Comparison with the upper limb
In the upper limb it has been demonstrated that the M2 response is probably transcortical (Day et al. 1991; Palmer & Ashby, 1992), whereas the data in the present study, using similar methodology, suggest that M3, but not the M2 response, is - at least partly - transcortical. This emphasizes that responses in different muscles are not comparable, as also suggested by Thilmann et al. (1991), but contrary to those authors we believe that this is not necessarily due to a difference in the organization of the control of the muscles, but rather to an unfortunate naming of the responses. What is called an M2 response in the upper limb thus seems to correspond, at least in terms of the underlying mechanism, to what is called an M3 response in the lower limb. Such misleading labelling of the responses is naturally bound to cause confusion and may also lead to wrong conclusions. Using the alternative labelling, short-latency, medium-latency and long-latency responses, also does not help much in this respect. From our point of view the most reasonable would therefore be to maintain the present labelling, while realizing that responses with the same name are not necessarily equivalent - at least when comparing the lower and upper limbs.
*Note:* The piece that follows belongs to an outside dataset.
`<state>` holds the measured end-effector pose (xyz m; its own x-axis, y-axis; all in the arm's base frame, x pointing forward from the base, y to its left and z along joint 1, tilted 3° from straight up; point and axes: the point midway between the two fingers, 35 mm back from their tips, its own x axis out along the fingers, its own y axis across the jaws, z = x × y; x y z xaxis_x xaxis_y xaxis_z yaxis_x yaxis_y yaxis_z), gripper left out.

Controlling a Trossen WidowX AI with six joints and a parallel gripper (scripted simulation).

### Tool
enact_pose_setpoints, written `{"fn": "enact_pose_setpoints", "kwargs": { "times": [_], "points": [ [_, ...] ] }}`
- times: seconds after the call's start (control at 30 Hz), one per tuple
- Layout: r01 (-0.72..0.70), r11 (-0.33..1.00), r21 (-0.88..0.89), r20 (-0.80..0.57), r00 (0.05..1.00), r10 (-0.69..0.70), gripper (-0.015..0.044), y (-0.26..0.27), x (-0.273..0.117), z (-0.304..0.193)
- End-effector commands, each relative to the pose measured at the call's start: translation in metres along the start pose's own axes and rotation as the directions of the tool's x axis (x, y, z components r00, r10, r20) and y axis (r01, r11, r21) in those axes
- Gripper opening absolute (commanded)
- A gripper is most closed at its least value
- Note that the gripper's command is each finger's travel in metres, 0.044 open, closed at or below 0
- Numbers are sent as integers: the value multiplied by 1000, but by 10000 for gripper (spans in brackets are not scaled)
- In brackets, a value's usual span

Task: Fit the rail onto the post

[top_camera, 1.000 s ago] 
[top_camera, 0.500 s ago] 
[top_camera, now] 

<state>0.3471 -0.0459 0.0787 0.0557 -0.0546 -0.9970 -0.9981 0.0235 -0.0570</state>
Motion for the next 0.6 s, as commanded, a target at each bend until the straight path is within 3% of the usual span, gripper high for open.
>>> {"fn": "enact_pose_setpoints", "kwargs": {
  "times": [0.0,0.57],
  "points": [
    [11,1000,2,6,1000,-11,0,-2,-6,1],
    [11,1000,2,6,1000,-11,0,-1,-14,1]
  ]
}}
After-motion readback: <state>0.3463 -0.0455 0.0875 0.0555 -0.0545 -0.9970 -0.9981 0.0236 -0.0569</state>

Implications for motor control
It is difficult to draw conclusions regarding the functional significance of the transcortical pathway to TA. One important reason for this is that it is not known whether the pathway we have described is closed, or perhaps even more facilitated, during tasks that are more ‘natural’ than the tonic contraction in sitting subjects investigated here. However, since M3 was generally of the same size as M1 and M2 in the precontracted muscle (see Fig. 1; see also Toft et al. 1989), it seems reasonable to assume that the reflex mediated by the pathway does make a rather substantial contribution to the regulation of the muscle and ankle joint stiffness at least in this particular task. We speculate that one advantage of a transcortical reflex pathway is that it allows more flexibility than a purely segmental pathway and that the automatic response to stretch may be set in advance according to motivational and environmental influences (see also Chan, 1983). In this context it is of interest that Marple-Horvat et al. (1993) found that corticospinal cells in the cat reacted strongly to unexpected perturbations at the onset of stance. In those experiments, the cats walked on a horizontal ladder, which requires a significant visumotor co-ordination, and it was suggested that the reaction of the corticospinal cells constitutes an automatic transcortical reaction when the support unexpectedly gives way. It may be speculated that the transcortical reflex that we have provided evidence for here serves a similar function as the reactions described by Marple-Horvat et al. (1993).
This work was supported by grants from the Danish Medical Research Council, the Danish Sports Research Council, the Danish Research Foundation and the Danish Society of Multiple Sclerosis.